カリフォルニアで老化を研究するゴードン・リスゴー教授は「25年のあいだ老化について研究してきたが、まさか老化防止薬の臨床試験ができる日が来るとは思わなかった。しかし、我々はいま、老化について何が起きているかを把握し始めている」と語ります。

老化は細胞分裂が正常に続けられなくなることで起こるとされます。歳を重ねるほど分裂時のエラーが起こりやすくなり、結果として代謝や傷の治癒力などが低下していきます。がんは細胞に突然変異が発生したとき、それに対応できなくなった結果であり、アルツハイマー病は脳内で血小板の停滞が発生して血流が悪くなり、痴呆症状を引き起こすと言われます。

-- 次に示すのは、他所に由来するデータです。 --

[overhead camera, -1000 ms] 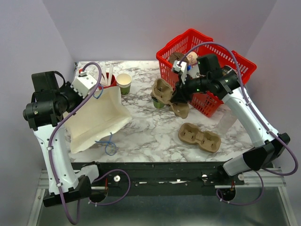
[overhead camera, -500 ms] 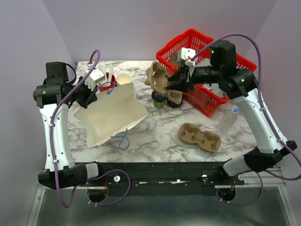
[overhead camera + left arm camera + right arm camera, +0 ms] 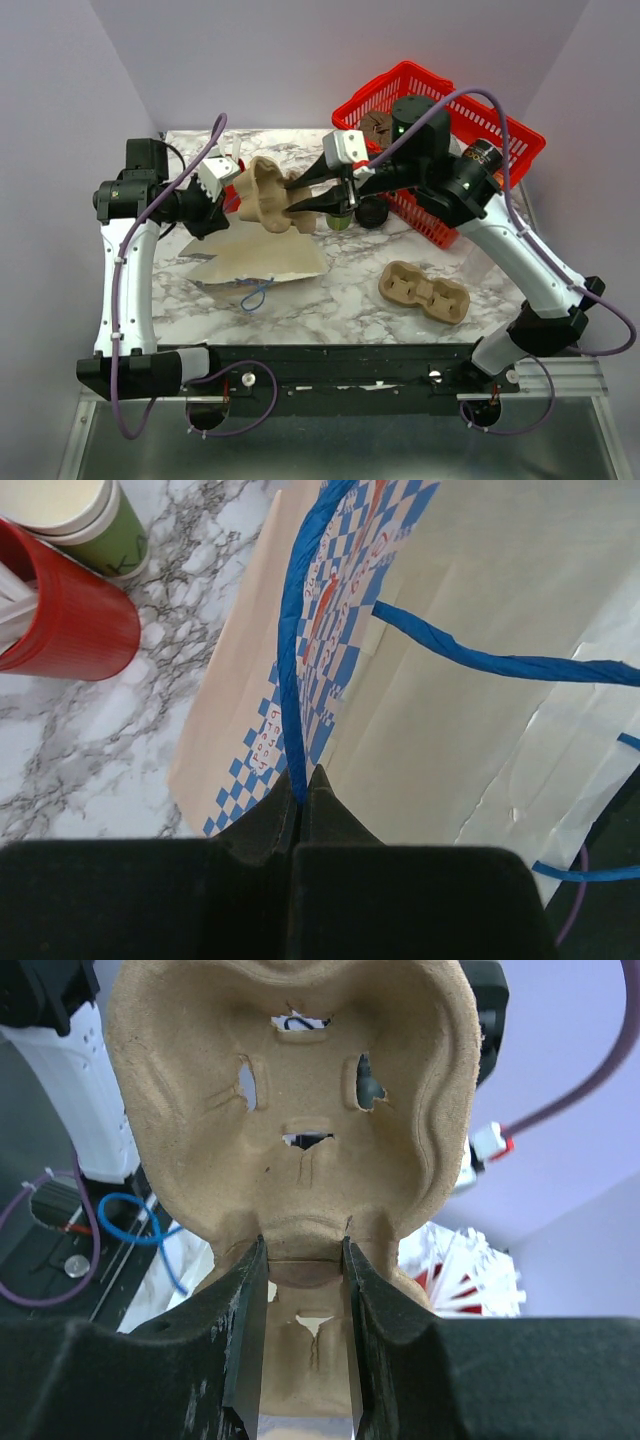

メトホルミンは細胞内の有害な酸素分子をわずかに増やす効果があります。この量が多ければ、細胞は傷つけられ老化を促進してしまいます。ところが、最近の研究では酸素分子がわずかに増えただけなら逆に細胞が活性化し、健康状態を促進する効果があることがわかりました。このため、メトホルミンは上に記したような老化やほかの病気に対して有効性が確認されるようになっています。研究者はメトホルミンを適切に使うことで「たとえば寿命が100歳の人ならば、120歳まで生きることができるようになる。70歳の人なら50歳並みの健康が得られるはずだ」としています。

2016年からの臨床試験は、被験者として70〜80代のがん患者、痴呆患者、またはいずれかのリスクが高い人合計3000人を対象として実施する計画。現在は被験者候補と資金を集めている最中とのこと。

ちなみに、メトホルミン1日分のコストは約8円。意外と健康長寿は安く買えるのかもしれません。